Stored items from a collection
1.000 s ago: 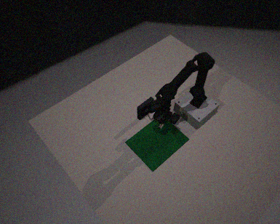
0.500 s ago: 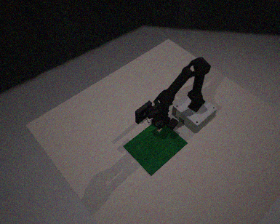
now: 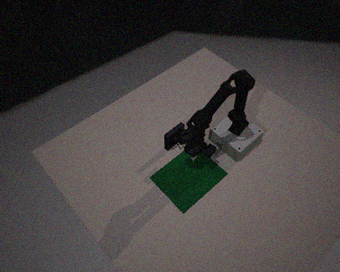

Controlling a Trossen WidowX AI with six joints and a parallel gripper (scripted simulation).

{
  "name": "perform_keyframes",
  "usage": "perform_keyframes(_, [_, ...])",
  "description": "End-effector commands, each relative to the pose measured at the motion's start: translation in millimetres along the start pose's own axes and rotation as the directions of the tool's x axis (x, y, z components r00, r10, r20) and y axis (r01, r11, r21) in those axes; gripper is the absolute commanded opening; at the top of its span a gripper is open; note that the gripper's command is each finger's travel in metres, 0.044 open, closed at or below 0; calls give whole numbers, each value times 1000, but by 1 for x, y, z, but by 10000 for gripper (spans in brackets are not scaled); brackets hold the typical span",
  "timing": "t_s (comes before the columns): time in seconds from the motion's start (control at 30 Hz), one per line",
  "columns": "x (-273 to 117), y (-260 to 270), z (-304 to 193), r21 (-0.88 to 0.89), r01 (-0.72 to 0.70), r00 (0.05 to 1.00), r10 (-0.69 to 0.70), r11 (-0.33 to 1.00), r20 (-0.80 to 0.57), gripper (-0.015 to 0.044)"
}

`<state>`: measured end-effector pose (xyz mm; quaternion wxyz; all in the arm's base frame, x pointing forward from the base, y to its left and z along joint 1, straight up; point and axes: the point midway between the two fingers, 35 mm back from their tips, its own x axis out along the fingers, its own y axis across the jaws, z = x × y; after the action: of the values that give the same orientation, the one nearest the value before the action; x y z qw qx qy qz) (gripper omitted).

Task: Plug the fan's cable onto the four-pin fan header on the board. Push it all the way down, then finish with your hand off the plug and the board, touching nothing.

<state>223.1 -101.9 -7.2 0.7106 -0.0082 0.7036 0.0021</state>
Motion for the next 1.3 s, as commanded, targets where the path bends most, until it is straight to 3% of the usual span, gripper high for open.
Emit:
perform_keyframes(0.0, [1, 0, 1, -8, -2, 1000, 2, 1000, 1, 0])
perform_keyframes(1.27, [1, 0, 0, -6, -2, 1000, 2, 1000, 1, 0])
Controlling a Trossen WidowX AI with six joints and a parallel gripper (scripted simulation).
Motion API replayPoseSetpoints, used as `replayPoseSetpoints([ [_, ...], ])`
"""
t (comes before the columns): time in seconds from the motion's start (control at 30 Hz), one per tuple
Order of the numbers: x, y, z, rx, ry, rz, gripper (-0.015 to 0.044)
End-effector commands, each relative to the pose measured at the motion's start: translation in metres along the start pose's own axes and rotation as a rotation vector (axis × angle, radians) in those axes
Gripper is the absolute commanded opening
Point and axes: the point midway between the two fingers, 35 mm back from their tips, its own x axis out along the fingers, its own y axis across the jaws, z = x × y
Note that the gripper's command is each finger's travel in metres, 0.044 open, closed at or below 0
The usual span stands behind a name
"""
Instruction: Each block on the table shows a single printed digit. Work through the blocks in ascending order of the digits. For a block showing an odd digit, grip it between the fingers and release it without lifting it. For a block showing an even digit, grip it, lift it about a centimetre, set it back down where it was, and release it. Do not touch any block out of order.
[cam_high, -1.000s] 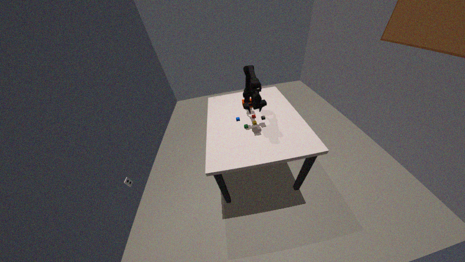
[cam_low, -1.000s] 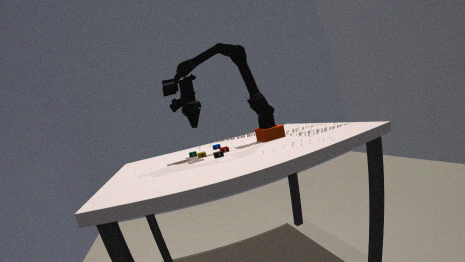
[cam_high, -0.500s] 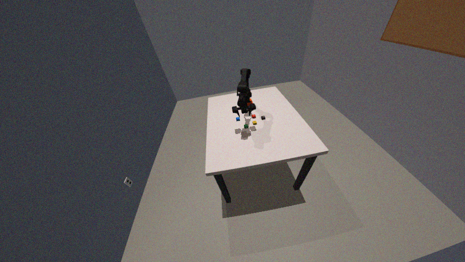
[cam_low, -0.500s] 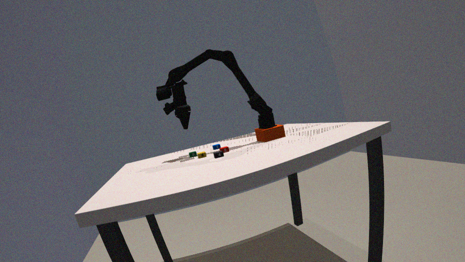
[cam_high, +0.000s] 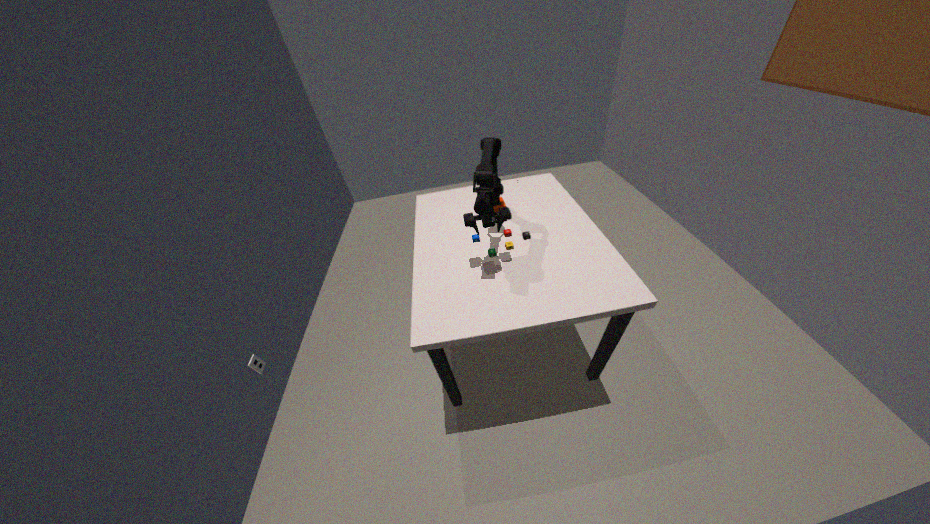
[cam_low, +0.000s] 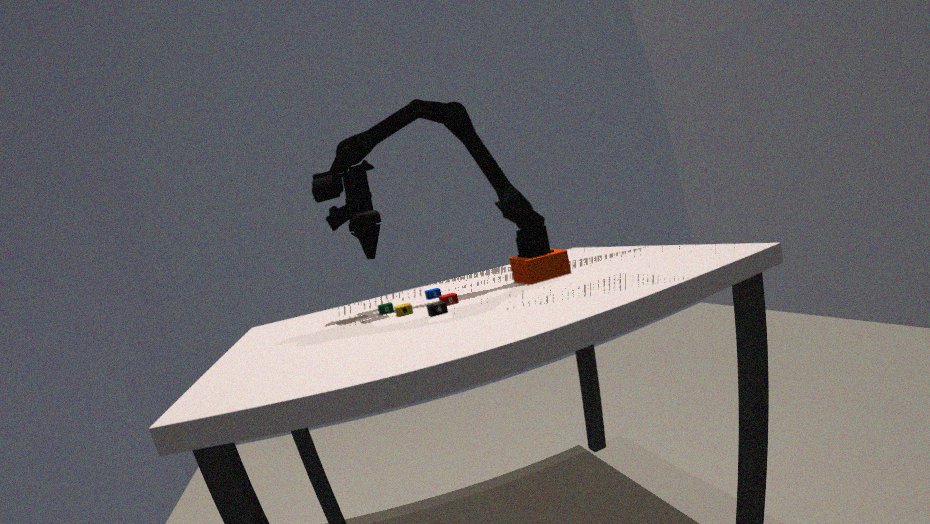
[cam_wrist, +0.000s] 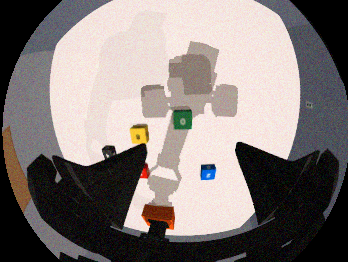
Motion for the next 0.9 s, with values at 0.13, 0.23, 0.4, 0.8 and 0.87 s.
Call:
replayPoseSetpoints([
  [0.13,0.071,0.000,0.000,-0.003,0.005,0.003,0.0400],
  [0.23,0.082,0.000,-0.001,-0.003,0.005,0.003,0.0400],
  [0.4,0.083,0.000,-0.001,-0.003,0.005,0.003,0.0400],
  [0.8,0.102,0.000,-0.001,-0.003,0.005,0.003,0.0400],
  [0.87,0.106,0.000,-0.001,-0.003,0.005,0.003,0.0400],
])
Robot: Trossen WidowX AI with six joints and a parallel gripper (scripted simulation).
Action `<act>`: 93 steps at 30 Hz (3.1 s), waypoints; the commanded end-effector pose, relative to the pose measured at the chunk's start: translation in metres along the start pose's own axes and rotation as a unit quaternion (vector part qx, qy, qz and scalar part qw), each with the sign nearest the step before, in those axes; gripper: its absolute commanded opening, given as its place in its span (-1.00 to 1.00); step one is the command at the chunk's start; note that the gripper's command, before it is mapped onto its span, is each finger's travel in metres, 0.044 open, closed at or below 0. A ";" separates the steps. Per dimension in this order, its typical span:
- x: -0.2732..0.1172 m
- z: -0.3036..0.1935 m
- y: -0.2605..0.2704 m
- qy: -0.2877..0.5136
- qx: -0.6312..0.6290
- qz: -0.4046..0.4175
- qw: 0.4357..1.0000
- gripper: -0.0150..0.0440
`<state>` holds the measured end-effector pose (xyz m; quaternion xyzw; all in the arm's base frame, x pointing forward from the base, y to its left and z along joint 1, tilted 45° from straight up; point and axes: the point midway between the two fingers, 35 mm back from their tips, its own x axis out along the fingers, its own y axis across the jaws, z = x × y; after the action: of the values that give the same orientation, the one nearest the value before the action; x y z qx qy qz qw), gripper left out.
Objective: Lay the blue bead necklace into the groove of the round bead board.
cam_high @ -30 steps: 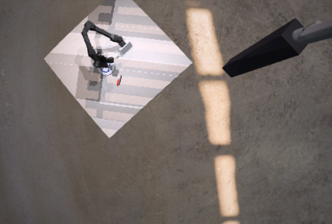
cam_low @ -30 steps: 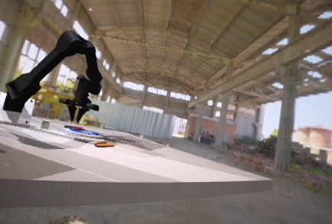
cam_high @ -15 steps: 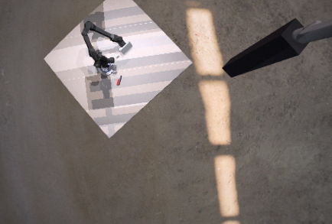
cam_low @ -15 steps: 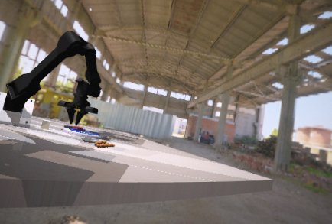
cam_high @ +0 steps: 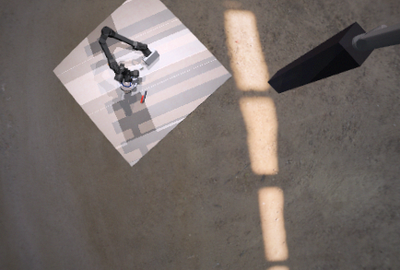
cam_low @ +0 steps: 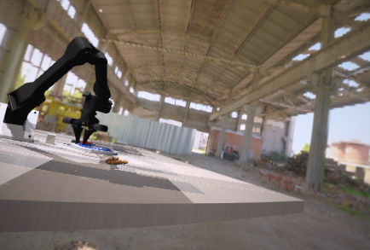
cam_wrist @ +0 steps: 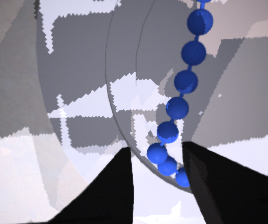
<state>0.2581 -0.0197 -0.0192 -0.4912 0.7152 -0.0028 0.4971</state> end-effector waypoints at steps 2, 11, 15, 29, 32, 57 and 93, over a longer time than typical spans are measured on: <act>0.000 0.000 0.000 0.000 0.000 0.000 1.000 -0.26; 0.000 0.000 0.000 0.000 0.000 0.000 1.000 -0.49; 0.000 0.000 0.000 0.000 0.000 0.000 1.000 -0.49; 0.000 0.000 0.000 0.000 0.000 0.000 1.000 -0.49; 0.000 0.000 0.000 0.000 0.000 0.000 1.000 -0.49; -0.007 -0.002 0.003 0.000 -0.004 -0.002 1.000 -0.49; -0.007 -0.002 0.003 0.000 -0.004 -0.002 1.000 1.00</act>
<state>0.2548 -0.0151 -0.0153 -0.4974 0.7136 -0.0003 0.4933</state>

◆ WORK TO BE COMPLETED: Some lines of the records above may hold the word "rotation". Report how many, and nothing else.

◆ ANSWER BOX: 3